EXERCISE REQUIREMENTS → Each entry below is to be extracted exactly.

Source records →

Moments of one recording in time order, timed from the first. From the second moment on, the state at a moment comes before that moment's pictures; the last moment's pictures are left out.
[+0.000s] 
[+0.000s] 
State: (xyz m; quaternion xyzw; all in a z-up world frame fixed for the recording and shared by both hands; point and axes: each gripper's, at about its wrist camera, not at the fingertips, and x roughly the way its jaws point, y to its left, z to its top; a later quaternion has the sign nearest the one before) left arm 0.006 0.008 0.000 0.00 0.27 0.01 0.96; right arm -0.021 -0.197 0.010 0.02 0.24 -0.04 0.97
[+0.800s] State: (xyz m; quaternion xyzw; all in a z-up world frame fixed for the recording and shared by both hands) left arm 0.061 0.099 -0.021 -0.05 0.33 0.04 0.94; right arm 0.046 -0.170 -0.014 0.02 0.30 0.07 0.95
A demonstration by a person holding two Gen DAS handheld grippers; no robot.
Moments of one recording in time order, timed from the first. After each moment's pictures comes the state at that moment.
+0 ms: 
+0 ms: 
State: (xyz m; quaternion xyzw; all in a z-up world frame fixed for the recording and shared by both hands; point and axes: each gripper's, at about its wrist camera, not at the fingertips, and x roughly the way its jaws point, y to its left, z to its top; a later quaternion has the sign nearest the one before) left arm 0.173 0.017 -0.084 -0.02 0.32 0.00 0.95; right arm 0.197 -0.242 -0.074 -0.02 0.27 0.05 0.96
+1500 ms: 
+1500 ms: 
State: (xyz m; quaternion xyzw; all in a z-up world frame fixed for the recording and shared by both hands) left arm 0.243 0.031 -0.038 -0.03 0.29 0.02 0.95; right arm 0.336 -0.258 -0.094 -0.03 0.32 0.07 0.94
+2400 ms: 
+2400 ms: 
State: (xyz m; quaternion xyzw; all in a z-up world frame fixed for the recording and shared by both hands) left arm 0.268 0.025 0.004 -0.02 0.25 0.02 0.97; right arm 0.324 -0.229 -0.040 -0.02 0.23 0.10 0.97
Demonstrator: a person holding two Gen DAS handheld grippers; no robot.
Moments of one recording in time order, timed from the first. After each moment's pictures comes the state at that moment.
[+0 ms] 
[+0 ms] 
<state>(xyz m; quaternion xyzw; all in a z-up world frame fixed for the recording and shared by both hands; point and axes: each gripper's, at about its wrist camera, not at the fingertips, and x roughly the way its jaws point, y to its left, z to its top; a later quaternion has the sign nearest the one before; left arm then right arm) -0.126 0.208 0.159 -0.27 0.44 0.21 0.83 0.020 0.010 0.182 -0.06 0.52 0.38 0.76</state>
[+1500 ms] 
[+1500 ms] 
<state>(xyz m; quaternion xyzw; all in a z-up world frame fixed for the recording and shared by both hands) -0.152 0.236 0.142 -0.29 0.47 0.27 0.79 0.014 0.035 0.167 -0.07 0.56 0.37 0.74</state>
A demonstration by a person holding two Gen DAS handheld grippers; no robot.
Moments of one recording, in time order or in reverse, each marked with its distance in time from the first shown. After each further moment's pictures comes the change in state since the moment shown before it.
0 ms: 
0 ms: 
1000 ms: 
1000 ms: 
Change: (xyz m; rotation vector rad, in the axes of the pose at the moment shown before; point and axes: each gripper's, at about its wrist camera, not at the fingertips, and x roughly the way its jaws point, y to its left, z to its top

YOUR RESPONSE →
Moments of one recording in time order, timed from the first. From the second moment on, the state at a moment comes before that moment's pictures; the last moment's pictures are left out.
[+0.000s] 
[+0.000s] 
State: (xyz m; quaternion xyzw; all in a z-up world frame fixed for the recording and shared by both hands; point and axes: each gripper's, at about its wrist camera, not at the fingertips, and x roughly the way its jaws point, y to its left, z to its top; a later quaternion has the sign nearest the one before) left arm 0.006 0.008 0.000 0.00 0.27 0.01 0.96; right arm -0.021 -0.197 0.010 0.02 0.24 -0.04 0.97
[+0.800s] State: (xyz m; quaternion xyzw; all in a z-up world frame fixed for the recording and shared by both hands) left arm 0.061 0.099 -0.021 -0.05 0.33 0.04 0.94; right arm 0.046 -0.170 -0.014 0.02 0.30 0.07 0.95
A demonstration by a person holding two Gen DAS handheld grippers; no robot.
Moments of one recording in time order, timed from the first. After each moment's pictures comes the state at that moment.
+0 ms: 
+0 ms: 
State: (xyz m; quaternion xyzw; all in a z-up world frame fixed for the recording and shared by both hands; point and axes: each gripper's, at about its wrist camera, not at the fingertips, and x roughly the way its jaws point, y to its left, z to its top; a later quaternion has the sign nearest the one before) left arm 0.173 0.017 -0.084 -0.02 0.32 0.00 0.95; right arm 0.197 -0.242 -0.074 -0.02 0.27 0.05 0.96
+1500 ms: 
+1500 ms: 
State: (xyz m; quaternion xyzw; all in a z-up world frame fixed for the recording and shared by both hands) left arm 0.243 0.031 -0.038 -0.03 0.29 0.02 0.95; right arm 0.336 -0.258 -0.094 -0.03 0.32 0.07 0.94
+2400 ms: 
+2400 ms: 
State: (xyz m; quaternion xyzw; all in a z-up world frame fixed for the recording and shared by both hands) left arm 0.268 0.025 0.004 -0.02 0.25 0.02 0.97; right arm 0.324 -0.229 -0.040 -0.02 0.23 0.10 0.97
Demonstrator: a person holding two Gen DAS handheld grippers; no robot.
Moments of one recording in time order, timed from the first. After each moment's pictures comes the state at that moment.
[+0 ms] 
[+0 ms] 
<state>(xyz m; quaternion xyzw; all in a z-up world frame fixed for the recording and shared by both hands; point and axes: each gripper's, at about its wrist camera, not at the fingertips, and x roughly the way its jaws point, y to its left, z to its top; a later quaternion has the sign nearest the one before; left arm then right arm) -0.126 0.208 0.159 -0.27 0.44 0.21 0.83 0.020 0.010 0.182 -0.06 0.52 0.38 0.76</state>
[+1500 ms] 
[+1500 ms] 
<state>(xyz m; quaternion xyzw; all in a z-up world frame fixed for the recording and shared by both hands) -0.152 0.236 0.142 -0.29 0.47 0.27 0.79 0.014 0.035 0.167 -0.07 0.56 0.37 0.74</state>
A demonstration by a person holding two Gen DAS handheld grippers; no robot.
Moments of one recording, in time order or in reverse, each marked with its distance in time from the first shown. After each further moment's pictures comes the change in state since the moment shown before it.
0 ms: 
0 ms: 
1000 ms: 
1000 ms: 
Change: (xyz m; rotation vector rad, in the axes of the pose at the moment shown before; point and axes: each gripper's, at about its wrist camera, not at the fingertips, and x roughly the way its jaws point, y to its left, z to its top

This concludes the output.